What you need to do => Across the entries, how many lines have the string "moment" in them? Reply with only a number.

BEGIN Data extract

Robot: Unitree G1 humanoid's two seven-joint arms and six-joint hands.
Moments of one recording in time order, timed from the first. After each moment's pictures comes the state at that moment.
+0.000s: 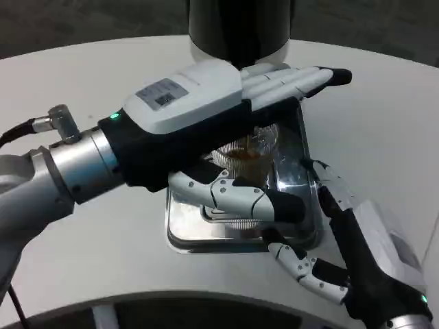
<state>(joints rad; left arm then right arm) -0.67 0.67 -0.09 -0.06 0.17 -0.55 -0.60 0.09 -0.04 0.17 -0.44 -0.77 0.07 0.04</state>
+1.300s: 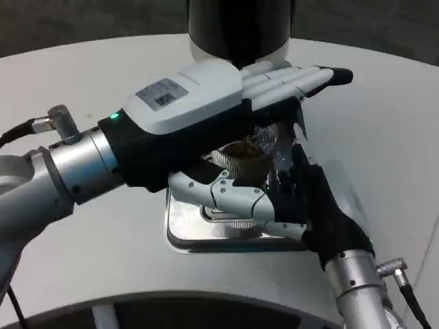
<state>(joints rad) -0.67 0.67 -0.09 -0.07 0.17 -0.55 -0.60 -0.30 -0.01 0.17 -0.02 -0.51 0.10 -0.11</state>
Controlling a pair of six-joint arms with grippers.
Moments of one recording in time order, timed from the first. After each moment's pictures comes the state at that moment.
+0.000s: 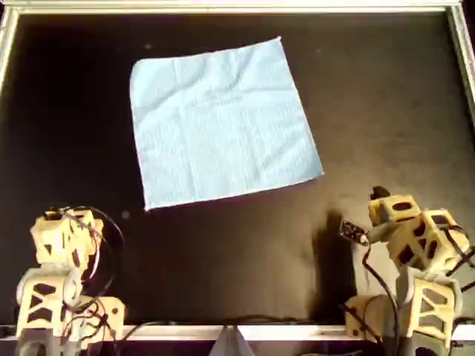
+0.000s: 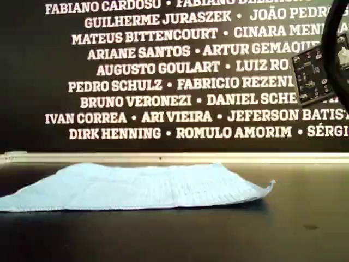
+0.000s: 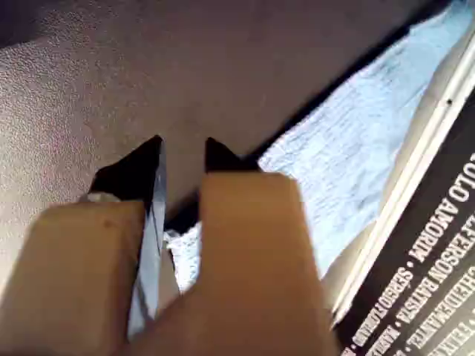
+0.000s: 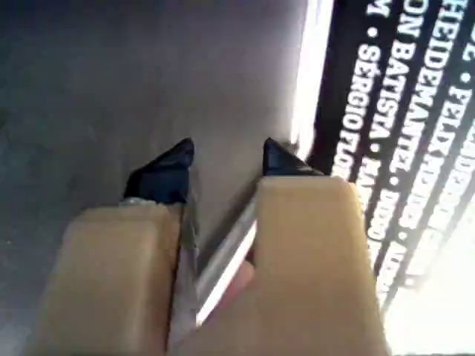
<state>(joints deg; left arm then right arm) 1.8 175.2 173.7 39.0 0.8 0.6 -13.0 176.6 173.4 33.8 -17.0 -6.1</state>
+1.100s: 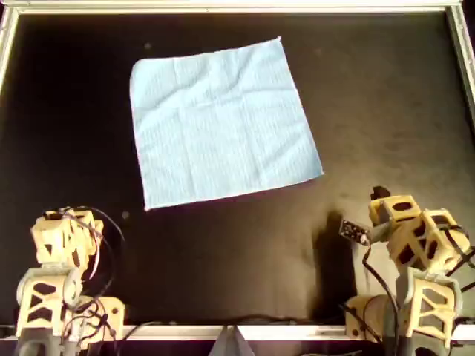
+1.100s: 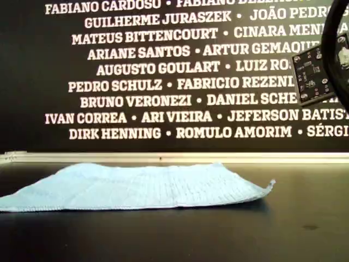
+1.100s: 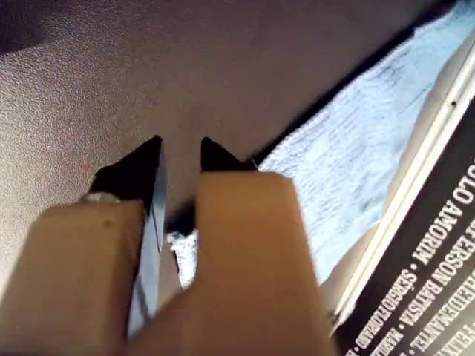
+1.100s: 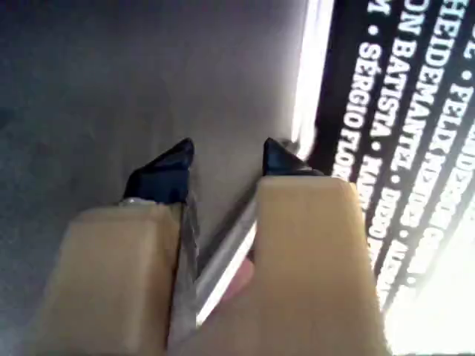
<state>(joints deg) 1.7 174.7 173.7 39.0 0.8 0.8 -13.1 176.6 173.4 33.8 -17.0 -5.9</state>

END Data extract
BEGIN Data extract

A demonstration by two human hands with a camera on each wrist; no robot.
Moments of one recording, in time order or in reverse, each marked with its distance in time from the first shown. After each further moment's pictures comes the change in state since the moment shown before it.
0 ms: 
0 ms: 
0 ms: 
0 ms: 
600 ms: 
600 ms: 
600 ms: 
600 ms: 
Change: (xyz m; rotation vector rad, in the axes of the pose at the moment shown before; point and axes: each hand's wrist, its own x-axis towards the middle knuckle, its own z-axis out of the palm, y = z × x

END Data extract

Worked solution => 4